**What the task requires:** After the line containing "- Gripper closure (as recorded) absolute", write nothing more; before it, reproduce every line of the material below exactly, starting with the first.

**Data below:**
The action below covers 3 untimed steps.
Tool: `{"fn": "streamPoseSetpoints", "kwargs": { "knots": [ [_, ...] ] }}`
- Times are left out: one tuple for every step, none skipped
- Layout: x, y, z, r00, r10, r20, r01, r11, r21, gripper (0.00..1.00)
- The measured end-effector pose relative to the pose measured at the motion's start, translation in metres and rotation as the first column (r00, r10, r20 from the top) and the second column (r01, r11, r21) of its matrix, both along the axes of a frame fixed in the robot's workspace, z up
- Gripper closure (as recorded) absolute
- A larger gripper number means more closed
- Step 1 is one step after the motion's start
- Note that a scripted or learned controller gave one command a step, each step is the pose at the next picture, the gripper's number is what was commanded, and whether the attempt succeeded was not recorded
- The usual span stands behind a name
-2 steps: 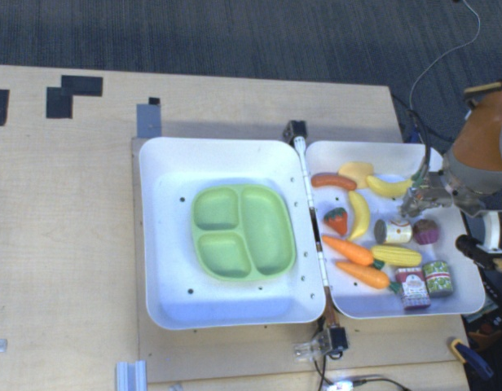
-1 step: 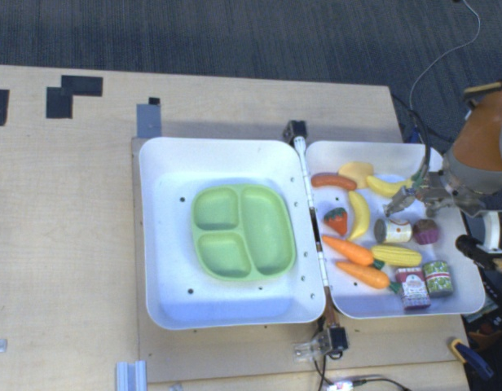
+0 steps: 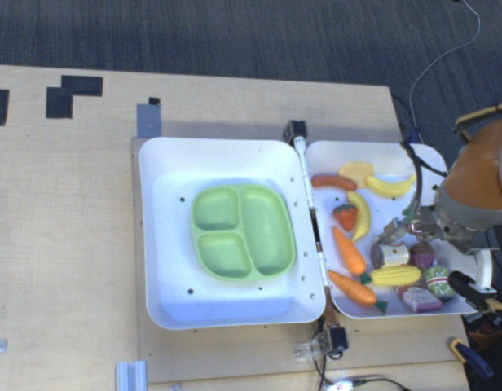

**Answer box:**
The action below covers 3 untimed steps.
Tool: `{"fn": "streamPoseSetpoints", "kwargs": { "knots": [ [_, ...] ] }}`
- Times are left out: one tuple for every step, none skipped
- Layout: x, y, z, r00, r10, r20, r01, r11, r21, gripper (0.00..1.00)
- The measured end-effector pose relative to the pose measured at the motion's start, translation in metres and rotation as the first column (r00, r10, r20 from the top) and the second column (r01, r11, r21) of its matrix, both along the axes of a frame fixed in the robot's workspace, z up
- Gripper closure (as recorded) absolute

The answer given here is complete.